Washington, D.C., November 26, 2009—The Rapporteur on the Rights of the Child of the Inter-American Commission on Human Rights (IACHR), Paulo Sérgio Pinheiro, today ended a two-day visit to Chile. The purpose of the visit, made at the invitation of the Chile Network of Childhood and Youth NGOs with support from UNICEF, was to promote the IACHR’s Report on Corporal Punishment and Human Rights of Children and Adolescents.


In the report, the IACHR indicates that the use of corporal punishment to discipline children and adolescents—whether it is imposed by agents of the State or with the State’s consent or tolerance—constitutes a form of violence against children that violates their dignity and thus their human rights. The report concludes that the States have the obligation to ensure special protections for children and adolescents against the use of corporal punishment, and recommends that the States take concrete actions to prevent and respond to this form of violence, in order to make integral progress in the protection of children’s human rights.


On November 23, Rapporteur Paulo Sérgio Pinheiro made a presentation of the book at the University of the Frontier, in the city of Tamuco. He also met there with the president of that institution and with representatives of the Citizens Observatory, the Ethical Commission against Torture, and the Network of Childhood and Youth NGOs.


On November 24, the Rapporteur presented the report at a colloquium held at the Law School of Andrés Bello University, in Santiago. Speakers at the event included Marta Mauras, a member of the United Nations Committee on the Rights of the Child, a treaty body of the UN Convention on the Rights of the Child; Jorge Freyre, general coordinator of the Latin American and Caribbean Network for the Defense of the Rights of Children and Adolescents; and Eugenio San Martín, director of Chile’s National Service for Minors (SENAME).


In the Chilean capital, Rapporteur Pinheiro also met with Gary Stahl, UNICEF’s representative in Chile, and participated in the borough of Lo Prado’s launch of a book called Violence Hurts Families (La violencia le hace mal a la familia), published by the Chilean government’s Solidarity and Social Investment  Fund (FOSIS) and UNICEF.


In addition, the Rapporteur was received by the Minister Secretary General of the Presidency and the Minister Coordinator of Indigenous Affairs, to whom he presented the Report on Corporal Punishment.

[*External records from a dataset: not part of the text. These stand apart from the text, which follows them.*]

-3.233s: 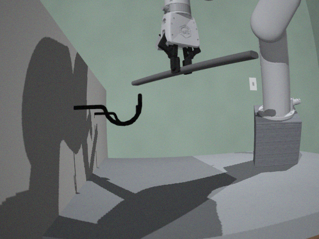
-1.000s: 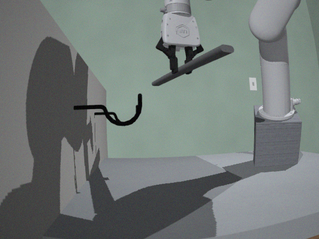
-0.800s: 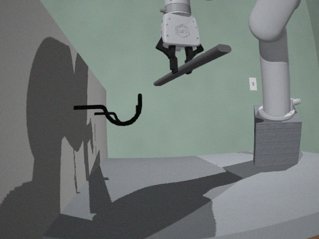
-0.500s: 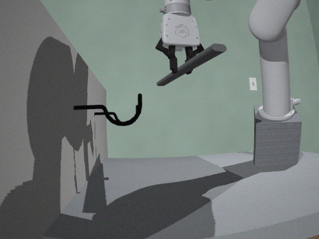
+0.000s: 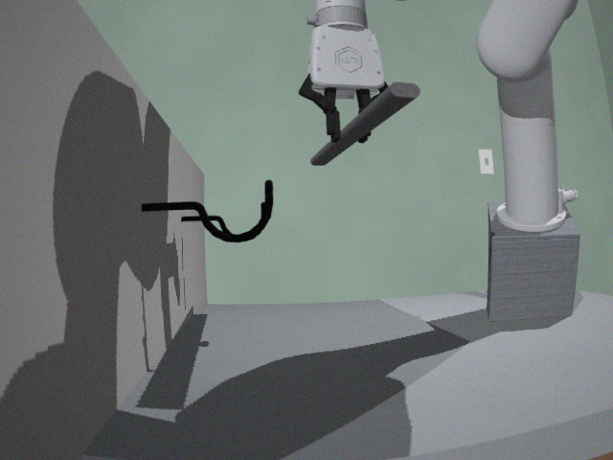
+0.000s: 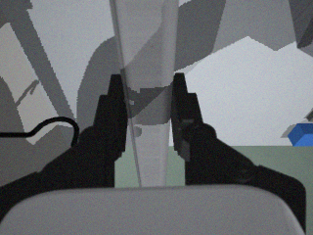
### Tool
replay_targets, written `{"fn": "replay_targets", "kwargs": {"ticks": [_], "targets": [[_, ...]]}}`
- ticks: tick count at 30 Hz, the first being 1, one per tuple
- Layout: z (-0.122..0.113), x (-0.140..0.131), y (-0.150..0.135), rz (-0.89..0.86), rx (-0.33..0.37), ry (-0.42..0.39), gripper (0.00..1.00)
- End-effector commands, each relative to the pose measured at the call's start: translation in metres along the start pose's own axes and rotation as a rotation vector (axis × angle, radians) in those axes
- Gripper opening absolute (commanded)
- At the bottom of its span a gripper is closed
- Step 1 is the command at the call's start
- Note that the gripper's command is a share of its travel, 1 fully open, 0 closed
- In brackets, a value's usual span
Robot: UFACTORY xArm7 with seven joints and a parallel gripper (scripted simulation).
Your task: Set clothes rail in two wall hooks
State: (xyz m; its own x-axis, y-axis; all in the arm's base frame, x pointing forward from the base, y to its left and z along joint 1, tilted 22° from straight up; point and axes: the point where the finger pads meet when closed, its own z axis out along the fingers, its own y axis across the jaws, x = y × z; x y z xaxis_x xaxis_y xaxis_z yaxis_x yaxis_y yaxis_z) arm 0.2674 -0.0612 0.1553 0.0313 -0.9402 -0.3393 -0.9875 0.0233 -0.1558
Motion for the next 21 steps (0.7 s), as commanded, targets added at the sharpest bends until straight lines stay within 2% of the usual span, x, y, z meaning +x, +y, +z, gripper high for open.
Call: {"fn": "replay_targets", "kwargs": {"ticks": [1, 21], "targets": [[-0.0012, 0.0004, -0.0011, 0.02, 0.003, 0.002, 0.0], [-0.0012, 0.0004, -0.0011, 0.045, 0.003, 0.002, 0.0]]}}
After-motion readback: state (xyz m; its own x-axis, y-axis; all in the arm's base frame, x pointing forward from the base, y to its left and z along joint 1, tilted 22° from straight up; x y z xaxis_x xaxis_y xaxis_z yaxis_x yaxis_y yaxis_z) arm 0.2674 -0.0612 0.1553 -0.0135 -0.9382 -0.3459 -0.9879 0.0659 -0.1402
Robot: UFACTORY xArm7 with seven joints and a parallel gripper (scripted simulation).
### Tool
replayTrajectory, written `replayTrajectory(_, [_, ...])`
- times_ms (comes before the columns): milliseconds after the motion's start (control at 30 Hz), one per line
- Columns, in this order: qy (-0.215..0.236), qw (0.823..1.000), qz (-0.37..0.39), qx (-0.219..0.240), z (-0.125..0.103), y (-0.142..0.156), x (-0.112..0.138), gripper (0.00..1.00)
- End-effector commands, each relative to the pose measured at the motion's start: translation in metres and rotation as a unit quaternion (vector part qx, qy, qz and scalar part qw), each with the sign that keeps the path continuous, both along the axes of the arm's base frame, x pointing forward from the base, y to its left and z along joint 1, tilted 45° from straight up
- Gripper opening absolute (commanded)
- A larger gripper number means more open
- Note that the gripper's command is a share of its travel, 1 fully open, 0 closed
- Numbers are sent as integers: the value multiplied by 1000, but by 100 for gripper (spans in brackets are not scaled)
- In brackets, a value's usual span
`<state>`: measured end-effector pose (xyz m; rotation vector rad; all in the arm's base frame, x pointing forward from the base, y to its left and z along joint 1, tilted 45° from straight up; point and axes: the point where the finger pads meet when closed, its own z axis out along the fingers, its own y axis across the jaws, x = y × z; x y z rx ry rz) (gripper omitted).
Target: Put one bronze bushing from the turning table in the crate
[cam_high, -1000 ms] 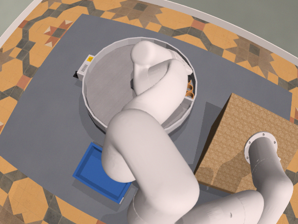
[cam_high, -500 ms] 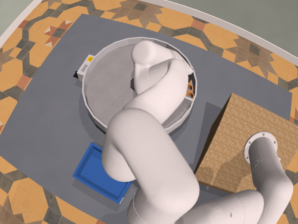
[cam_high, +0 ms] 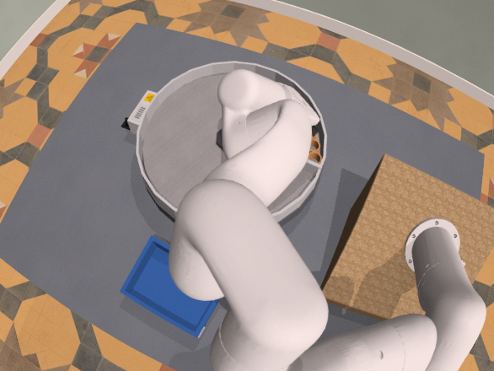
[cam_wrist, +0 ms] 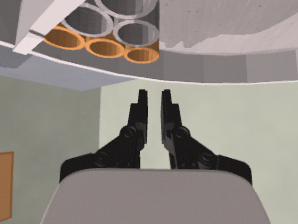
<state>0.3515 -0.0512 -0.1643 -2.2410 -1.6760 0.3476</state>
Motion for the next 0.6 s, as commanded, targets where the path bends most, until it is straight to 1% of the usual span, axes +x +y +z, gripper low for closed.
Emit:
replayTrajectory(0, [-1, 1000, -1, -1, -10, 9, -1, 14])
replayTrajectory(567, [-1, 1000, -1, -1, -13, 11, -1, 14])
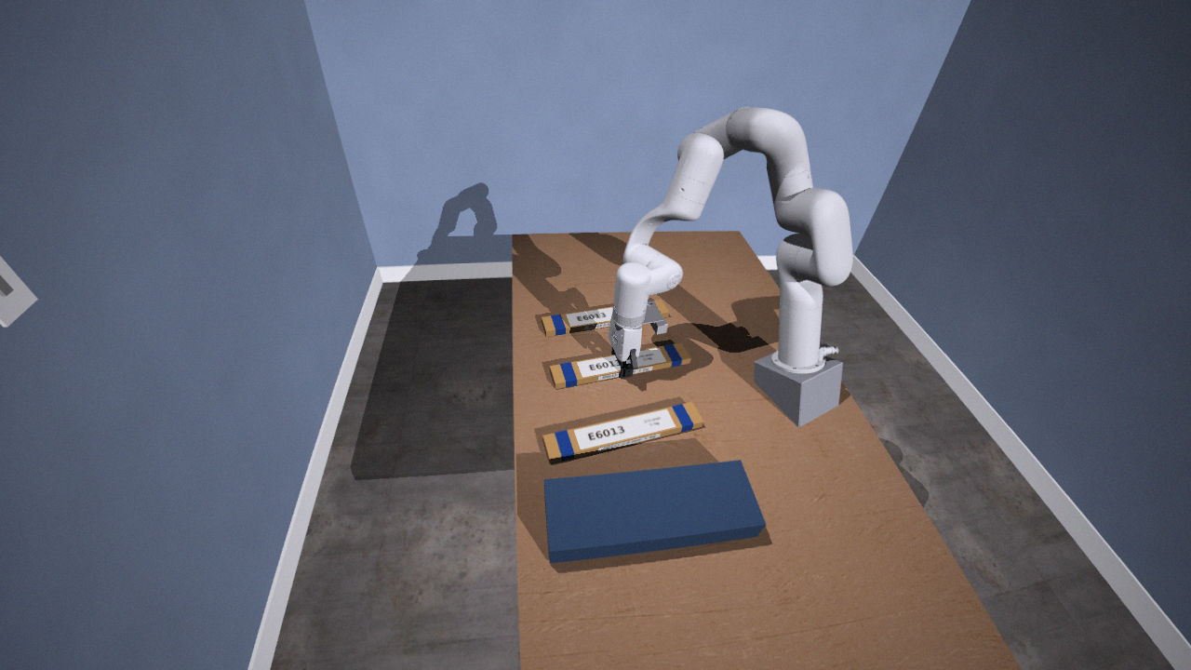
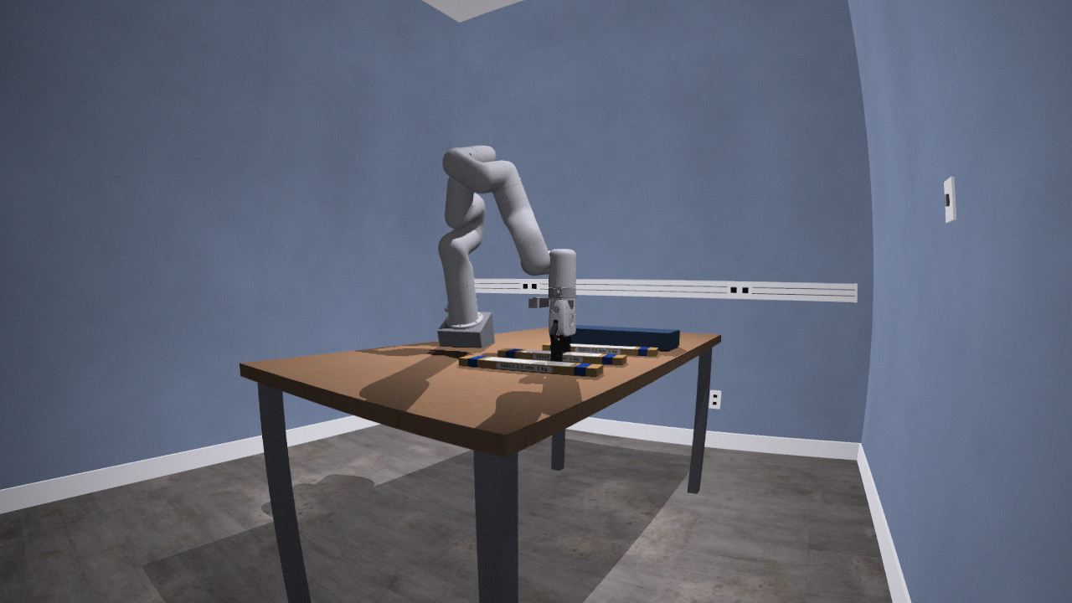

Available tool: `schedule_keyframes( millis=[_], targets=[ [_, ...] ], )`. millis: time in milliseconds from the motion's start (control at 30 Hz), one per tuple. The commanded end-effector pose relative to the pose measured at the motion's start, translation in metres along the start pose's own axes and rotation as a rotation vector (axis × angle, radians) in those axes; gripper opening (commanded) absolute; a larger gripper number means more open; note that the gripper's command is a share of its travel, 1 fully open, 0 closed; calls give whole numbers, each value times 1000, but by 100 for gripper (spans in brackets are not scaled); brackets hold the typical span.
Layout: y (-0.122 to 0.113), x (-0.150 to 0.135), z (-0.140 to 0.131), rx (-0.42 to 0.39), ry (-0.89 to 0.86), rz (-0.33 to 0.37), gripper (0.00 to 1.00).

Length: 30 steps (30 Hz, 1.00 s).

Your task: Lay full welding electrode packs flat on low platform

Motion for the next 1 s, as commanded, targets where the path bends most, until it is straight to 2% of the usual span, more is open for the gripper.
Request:
schedule_keyframes(
  millis=[0, 433, 967],
  targets=[
    [-1, 0, -1, -3, 0, -1, 58],
    [-5, 0, -1, -3, 0, -1, 58],
    [-43, 0, -1, -3, 0, -1, 58]
  ],
)
Point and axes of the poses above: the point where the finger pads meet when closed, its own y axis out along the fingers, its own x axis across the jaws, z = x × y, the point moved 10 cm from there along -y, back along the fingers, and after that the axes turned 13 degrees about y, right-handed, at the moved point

The latter official briefed the Rapporteur about various aspects having to do with the coordination of indigenous affairs in Chile, and the Rapporteur in turn shared information received by the Commission and by the Rapporteur during his visit on acts of violence allegedly involving children and adolescents in the Araucanía region between June 2008 and October 2009. The Rapporteur emphasized that it is important for the Chilean government to guarantee the protection of the rights of indigenous mapuche children and adolescents in that region, independently of any situations of tension that may exist. The IACHR will continue to monitor this situation.


A principal, autonomous body of the Organization of American States (OAS), the IACHR derives its mandate from the OAS Charter and the American Convention on Human Rights. The Inter-American Commission has the mandate to promote respect for human rights in the region and acts as a consultative body to the OAS in this matter. The Commission is composed of seven independent members who act in a personal capacity, without representing a particular country, and who are elected by the OAS General Assembly.